# [Description of the task]
The data below is to be transcribed word for word; pictures are to be excluded.
##########
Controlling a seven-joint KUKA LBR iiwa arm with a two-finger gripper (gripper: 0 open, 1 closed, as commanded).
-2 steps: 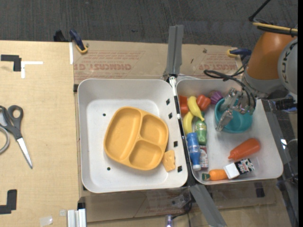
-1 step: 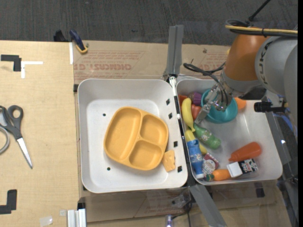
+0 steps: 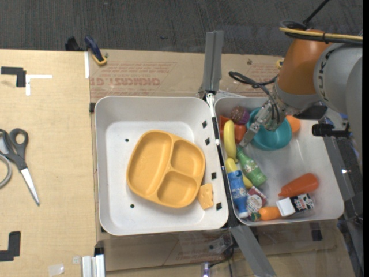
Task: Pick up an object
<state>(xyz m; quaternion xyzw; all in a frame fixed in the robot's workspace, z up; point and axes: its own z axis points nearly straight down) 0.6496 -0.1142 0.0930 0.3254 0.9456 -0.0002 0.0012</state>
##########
# [Response to this exercise]
Controlling a seven-joint KUKA LBR iiwa arm with a two-finger gripper (gripper: 0 open, 1 closed, as commanded).
-2 steps: 
-1 step: 
+0 steps: 
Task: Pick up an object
<state>(xyz m; quaternion xyzw; all in a frame fixed in the robot's workspace, z up; point and axes: its own z axis points nearly straight down) 0.6496 -0.1142 0.0930 0.3254 0.9456 -0.0002 0.0012</state>

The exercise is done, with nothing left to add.